Input phase »»» Organisation phase »»» Training Phase = Mobilisation

1)    INPUT:
– Get family, friends, etc., involved in the action (maybe with the help of a survey).
– How can our concern be strengthened? (Research!) Set goals you want to aim for. These goals are to be communicated later on.
– What are you prepared to do? The message for the audience: You are prepared to give all of your energy for these goals.

– Construction of a network of activists.
– Feeding structures: Teams and team leaders to serve the activists should be built. They have to assume their well-defined responsibilities.
– Geographical position of the activists: In large countries and regions, activists should be pooled geographically – as should the responsible teams and team leaders.
– Objectives: Everyone should know the aim they are working towards.
– Activists have different goals, different resources: Keep in mind that activists cannot do all the campaign work. You should suggest different actions to them, in line with their goals and resources.
– Communication with the activists: This is a very important issue! Continuous communication – face-to-face, on the internet, or via e-mail – is necessary to jolly the activists along, ensuring their continuous support.
– Feedback options: Give your activists the chance to give feedback on the actions and support they receive. They talk to plenty of people – they may possess information that is essential for your party and campaign. Activists want to be taken seriously. So please take their feedback seriously.

Train your activists and enable them to talk to their friends in their own language. They must receive the following information:
– What are the objectives (of the campaign)?
– What is the strategy?
– Which tactics are used?
– Which message(s) should be communicated?
– What will the activists do exactly?

Offer exclusivity for your activists. (Give them ‘insider’ information, offer them information earlier than the public.)

Word-of-Mouth (WOM)
In today’s overloaded advertising world, personal recommendations are the best and most effective way to get through to our potential voters. Friends communicate openly, honestly, credibly and accurately at the point of interest.

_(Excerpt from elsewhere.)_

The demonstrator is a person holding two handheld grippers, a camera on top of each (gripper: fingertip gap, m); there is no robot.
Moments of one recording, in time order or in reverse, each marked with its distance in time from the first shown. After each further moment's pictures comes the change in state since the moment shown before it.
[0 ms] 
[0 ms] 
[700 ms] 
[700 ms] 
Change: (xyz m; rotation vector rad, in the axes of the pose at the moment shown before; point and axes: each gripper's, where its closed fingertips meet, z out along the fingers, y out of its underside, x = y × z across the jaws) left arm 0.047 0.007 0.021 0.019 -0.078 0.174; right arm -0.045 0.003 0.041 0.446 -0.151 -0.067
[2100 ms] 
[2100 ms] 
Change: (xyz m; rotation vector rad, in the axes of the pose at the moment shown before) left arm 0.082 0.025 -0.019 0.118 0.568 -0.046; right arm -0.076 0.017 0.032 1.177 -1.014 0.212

– 90% of consumers trust recommendations from friends
– 67% of the U.S. economy is influenced by word-of-mouth
– 70% of consumers trust consumer opinions on the internet

Word-of-mouth-marketing is often understood as a tool in downstream communication used in the last phase of the communication process. The power of WOM is in the end-to-end integration of the target group – from the development of the issues and the campaign development to the communication itself.

– Get to know and to understand your target groups and opinion leaders
– Use your target groups as multipliers

The 4 steps of WOM:

  1. XPLORE: Really understanding the target audience. Use existing and relevant market research data to understand and enrich WOM-activities (interests, lifestyle, trends, topics, etc.).
  2. TOUCH: Working with opinion leaders from the target group, for example in trend scout programmes.
  3. INVOLVE: Put the marketing in the hands of the audience, for example in the form of brand ambassador programmes.
  4. ATTACK: Understanding communication with the audience and spreading the message to the target groups.

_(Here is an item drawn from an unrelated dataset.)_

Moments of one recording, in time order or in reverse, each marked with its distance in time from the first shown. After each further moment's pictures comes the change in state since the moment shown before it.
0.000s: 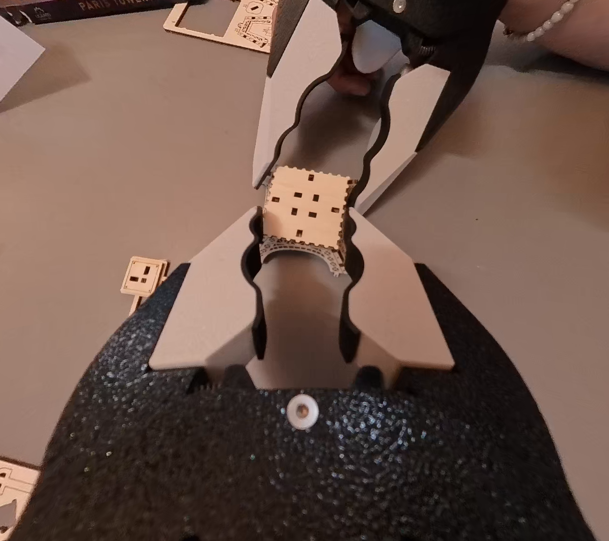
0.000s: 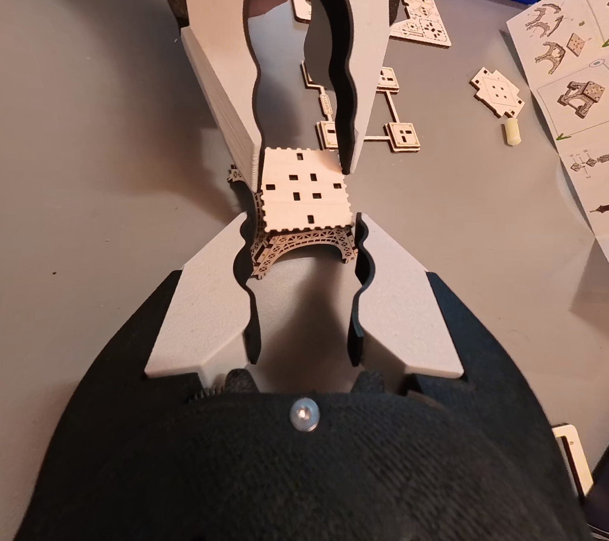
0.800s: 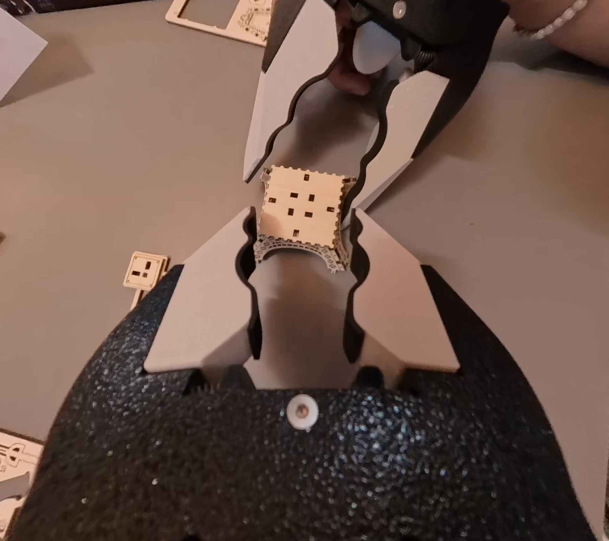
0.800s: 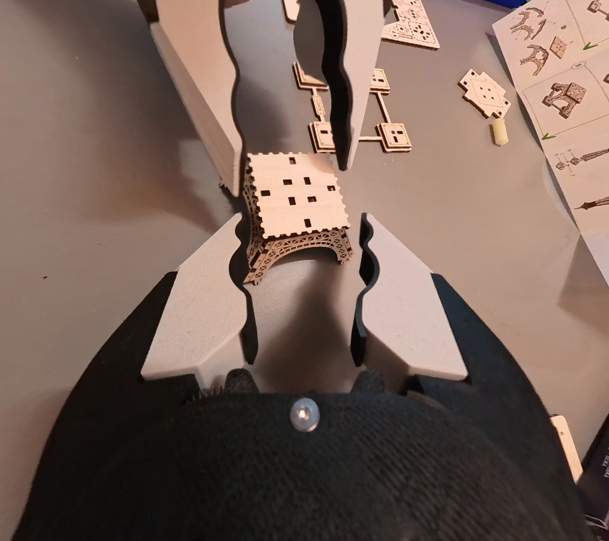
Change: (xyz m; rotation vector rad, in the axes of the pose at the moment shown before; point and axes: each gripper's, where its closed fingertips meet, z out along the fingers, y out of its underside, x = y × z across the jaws) left arm 0.003 -0.003 -0.002 -0.047 -0.031 -0.012; right arm 0.003 -0.001 -0.001 0.004 0.031 -0.003
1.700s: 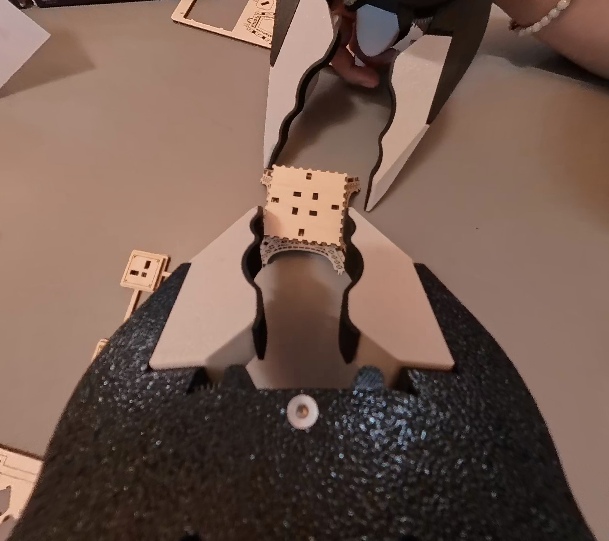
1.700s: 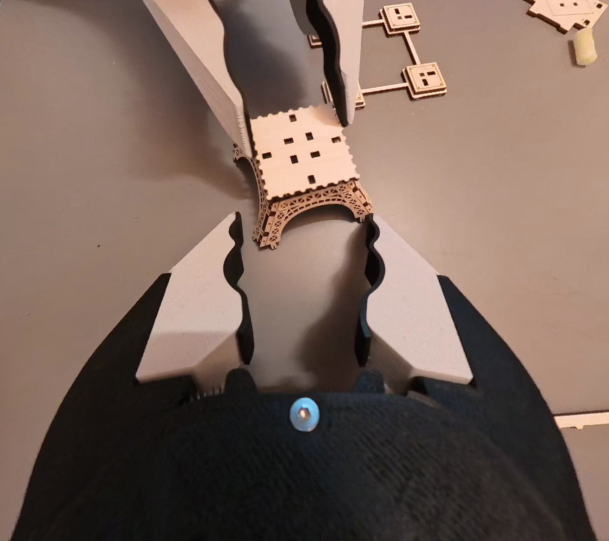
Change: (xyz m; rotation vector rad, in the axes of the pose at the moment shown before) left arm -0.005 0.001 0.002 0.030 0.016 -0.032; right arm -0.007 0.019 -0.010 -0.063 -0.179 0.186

Factors that increase chances of success:

  • The topic should be current, relevant and simple.
  • Support/alliances/partnerships: Form alliances, enlist celebrities for support, embed media cooperation, convince opinion leaders (such as internet bloggers)
  • Emotional approach: Specifically address the target groups, communicate authentically using witty, not old-fashioned, messages.
  • Use all relevant web 2.0 tools (Facebook, Youtube, MySpace, Twitter, etc.)
  • Adapt all on- and offline activities.